Please give back an exact reproduction of the lines from the one with "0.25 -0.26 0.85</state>" through the end of the entries below, and no others.

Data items
--

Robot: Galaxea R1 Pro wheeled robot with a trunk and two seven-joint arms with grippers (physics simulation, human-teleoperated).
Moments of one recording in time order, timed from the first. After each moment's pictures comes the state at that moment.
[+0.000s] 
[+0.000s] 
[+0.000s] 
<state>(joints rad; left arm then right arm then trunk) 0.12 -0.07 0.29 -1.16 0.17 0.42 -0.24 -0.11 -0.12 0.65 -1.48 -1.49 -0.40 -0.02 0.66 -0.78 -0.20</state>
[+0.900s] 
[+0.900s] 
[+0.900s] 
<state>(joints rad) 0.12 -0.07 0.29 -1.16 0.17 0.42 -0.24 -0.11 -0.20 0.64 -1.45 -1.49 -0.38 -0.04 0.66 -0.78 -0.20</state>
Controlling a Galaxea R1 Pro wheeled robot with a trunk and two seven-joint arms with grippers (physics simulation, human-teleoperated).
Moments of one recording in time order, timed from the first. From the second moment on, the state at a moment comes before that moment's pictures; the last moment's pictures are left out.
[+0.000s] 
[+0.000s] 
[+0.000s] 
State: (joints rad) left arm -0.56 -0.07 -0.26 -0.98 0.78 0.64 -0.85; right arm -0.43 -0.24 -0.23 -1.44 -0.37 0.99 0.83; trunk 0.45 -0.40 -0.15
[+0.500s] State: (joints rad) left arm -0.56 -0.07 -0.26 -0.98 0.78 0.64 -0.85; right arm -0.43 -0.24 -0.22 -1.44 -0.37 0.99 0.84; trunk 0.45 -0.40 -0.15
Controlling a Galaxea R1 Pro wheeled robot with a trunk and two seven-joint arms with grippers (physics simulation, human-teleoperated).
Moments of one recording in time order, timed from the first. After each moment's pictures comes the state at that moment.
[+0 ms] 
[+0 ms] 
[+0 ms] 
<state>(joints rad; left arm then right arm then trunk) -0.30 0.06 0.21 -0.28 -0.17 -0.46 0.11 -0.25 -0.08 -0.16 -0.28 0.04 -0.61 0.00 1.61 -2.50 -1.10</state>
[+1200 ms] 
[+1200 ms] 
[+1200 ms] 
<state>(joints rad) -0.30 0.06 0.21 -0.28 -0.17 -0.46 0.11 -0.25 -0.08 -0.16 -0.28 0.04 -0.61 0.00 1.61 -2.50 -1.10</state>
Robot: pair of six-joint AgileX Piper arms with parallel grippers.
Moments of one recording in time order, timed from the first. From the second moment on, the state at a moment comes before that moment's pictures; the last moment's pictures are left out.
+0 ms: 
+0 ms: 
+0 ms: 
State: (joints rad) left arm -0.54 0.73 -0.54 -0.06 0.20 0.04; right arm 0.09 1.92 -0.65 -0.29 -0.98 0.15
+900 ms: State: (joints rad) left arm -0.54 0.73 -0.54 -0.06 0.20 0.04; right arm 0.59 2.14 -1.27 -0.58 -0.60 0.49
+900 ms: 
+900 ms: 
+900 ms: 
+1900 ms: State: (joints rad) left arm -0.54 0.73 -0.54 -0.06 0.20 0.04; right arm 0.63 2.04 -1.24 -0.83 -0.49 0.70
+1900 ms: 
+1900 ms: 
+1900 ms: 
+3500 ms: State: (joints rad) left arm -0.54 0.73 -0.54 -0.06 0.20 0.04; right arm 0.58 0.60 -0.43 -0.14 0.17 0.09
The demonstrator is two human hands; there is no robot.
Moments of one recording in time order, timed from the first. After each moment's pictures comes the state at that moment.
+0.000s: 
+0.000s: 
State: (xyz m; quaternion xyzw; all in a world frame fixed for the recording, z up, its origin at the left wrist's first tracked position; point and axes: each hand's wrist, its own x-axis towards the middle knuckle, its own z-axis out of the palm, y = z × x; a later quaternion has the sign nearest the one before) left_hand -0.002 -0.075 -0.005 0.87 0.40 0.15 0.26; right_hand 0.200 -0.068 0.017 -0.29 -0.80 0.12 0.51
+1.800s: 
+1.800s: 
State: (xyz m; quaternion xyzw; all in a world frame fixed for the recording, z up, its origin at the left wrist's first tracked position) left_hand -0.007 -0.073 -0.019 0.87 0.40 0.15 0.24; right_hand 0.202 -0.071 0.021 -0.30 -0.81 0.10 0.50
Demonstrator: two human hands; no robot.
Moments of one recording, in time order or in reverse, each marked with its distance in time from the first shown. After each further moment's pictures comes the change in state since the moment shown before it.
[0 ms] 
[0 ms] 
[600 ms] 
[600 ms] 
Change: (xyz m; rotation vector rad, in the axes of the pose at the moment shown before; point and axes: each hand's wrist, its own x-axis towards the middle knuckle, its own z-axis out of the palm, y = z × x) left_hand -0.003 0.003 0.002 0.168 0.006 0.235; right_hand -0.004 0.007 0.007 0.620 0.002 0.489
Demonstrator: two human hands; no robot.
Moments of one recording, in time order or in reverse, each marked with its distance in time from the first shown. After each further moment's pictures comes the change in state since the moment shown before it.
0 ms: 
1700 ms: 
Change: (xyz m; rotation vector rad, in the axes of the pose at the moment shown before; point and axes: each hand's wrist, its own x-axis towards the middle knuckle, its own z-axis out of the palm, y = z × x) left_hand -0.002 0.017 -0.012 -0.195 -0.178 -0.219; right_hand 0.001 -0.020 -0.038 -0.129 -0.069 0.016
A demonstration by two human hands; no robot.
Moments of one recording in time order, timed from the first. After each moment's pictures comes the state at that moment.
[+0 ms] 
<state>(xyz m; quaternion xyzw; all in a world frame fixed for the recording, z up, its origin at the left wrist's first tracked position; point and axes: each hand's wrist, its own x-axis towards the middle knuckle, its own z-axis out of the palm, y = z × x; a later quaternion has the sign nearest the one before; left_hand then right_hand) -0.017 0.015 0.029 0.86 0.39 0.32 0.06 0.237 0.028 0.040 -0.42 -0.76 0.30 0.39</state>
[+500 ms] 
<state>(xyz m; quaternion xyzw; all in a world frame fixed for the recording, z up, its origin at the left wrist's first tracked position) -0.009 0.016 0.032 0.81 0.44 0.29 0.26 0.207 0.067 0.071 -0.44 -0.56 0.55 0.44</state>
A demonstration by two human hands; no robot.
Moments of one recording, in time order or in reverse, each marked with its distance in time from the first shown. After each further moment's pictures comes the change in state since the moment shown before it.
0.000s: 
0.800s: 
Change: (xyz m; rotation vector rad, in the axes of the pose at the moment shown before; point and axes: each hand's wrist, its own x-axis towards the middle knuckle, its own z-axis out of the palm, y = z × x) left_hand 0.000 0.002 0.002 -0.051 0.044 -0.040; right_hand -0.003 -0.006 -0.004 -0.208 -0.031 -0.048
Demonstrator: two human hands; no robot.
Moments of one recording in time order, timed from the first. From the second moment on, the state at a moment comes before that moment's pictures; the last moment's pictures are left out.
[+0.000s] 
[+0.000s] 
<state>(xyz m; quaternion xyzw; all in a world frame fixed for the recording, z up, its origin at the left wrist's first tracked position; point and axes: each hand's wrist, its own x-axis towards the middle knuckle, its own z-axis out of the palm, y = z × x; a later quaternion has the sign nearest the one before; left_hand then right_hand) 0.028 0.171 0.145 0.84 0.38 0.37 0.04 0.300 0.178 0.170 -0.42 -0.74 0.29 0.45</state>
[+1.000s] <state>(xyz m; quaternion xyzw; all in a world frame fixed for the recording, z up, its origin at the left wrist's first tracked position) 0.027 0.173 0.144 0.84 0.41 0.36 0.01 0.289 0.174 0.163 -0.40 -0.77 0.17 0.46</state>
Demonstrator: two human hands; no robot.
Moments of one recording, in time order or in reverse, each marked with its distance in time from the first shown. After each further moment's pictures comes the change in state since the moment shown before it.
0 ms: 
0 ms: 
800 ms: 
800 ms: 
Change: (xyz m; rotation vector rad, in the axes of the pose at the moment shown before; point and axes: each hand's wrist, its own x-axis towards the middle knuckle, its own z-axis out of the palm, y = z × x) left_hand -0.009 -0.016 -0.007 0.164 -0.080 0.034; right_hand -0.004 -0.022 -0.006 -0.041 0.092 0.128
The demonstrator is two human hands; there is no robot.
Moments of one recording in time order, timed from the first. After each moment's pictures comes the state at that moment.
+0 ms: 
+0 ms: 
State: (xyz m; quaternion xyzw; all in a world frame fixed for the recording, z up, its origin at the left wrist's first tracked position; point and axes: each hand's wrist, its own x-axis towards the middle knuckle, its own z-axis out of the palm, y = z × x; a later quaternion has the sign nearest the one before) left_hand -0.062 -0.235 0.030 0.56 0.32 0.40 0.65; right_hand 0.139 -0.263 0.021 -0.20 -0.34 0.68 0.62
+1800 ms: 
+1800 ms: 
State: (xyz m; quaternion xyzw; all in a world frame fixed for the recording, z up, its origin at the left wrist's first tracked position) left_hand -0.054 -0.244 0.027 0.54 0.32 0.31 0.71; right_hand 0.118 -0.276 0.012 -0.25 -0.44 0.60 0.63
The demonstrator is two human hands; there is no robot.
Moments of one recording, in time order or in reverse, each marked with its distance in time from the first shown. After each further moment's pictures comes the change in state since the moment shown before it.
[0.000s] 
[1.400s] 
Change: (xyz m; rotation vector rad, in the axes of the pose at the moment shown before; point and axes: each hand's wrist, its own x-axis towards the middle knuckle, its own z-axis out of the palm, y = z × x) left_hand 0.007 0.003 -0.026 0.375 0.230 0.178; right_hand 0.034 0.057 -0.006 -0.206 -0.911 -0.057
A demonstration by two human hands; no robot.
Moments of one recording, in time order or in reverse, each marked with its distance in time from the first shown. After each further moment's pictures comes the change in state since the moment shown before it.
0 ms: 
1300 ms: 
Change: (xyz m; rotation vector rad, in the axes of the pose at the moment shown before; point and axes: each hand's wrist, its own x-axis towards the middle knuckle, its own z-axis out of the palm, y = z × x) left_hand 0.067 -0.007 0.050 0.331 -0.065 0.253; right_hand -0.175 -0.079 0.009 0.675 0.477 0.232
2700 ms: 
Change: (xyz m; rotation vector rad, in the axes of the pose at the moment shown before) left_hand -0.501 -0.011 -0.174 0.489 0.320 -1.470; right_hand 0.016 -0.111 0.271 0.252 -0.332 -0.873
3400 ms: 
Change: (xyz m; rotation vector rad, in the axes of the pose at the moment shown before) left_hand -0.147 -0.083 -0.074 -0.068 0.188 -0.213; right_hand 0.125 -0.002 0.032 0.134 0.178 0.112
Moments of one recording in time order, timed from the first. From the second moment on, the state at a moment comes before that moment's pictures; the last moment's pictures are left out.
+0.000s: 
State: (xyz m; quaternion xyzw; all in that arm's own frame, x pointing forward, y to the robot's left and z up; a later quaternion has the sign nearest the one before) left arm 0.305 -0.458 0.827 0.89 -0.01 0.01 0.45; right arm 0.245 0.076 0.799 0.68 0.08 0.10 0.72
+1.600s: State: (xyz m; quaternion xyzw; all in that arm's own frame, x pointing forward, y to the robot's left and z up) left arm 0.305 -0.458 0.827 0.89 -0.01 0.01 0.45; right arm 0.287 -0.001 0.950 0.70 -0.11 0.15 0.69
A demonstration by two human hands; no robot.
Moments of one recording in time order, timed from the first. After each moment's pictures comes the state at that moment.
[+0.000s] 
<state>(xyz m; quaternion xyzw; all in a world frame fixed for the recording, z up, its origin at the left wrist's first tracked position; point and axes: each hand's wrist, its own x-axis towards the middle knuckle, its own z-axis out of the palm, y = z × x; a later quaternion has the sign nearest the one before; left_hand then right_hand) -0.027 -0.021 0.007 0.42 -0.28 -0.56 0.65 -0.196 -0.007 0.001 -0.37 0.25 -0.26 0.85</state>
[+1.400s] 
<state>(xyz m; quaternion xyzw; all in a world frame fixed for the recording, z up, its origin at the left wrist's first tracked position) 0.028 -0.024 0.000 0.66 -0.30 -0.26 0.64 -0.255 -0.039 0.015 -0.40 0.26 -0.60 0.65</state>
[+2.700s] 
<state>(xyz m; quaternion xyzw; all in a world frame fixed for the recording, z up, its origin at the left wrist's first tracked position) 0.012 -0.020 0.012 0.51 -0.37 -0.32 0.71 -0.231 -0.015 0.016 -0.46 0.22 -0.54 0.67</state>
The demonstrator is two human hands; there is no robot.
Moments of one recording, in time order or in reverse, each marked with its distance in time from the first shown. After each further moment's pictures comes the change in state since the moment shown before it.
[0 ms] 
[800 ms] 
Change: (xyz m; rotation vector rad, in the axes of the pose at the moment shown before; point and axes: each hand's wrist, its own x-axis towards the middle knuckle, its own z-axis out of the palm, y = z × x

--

## Solution for this problem
<state>(xyz m; quaternion xyzw; all in a world frame fixed for the recording, z up, its origin at the left wrist's first tracked position; point and axes: each hand's wrist, its own x-axis towards the middle knuckle, its own z-axis out of the palm, y = z × x; a later quaternion has the sign nearest the one before; left_hand then right_hand) -0.027 -0.021 0.007 0.42 -0.28 -0.56 0.65 -0.196 -0.007 0.001 -0.37 0.25 -0.26 0.85</state>
[+1.400s] 
<state>(xyz m; quaternion xyzw; all in a world frame fixed for the recording, z up, its origin at the left wrist's first tracked position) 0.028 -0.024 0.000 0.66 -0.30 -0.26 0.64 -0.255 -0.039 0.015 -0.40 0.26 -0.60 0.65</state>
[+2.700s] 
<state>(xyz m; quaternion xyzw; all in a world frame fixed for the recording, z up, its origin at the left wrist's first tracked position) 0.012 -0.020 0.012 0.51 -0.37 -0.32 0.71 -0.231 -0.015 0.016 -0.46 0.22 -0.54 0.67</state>
The demonstrator is two human hands; there is no robot.
Moments of one recording, in time order or in reverse, each marked with its distance in time from the first shown. After each further moment's pictures comes the change in state since the moment shown before it.
[0 ms] 
[800 ms] 
Change: (xyz m; rotation vector rad, in the axes of the pose at the moment shown before; point and axes: each hand's wrist, its own x-axis towards the middle knuckle, its own z-axis out of the palm, y = z × x

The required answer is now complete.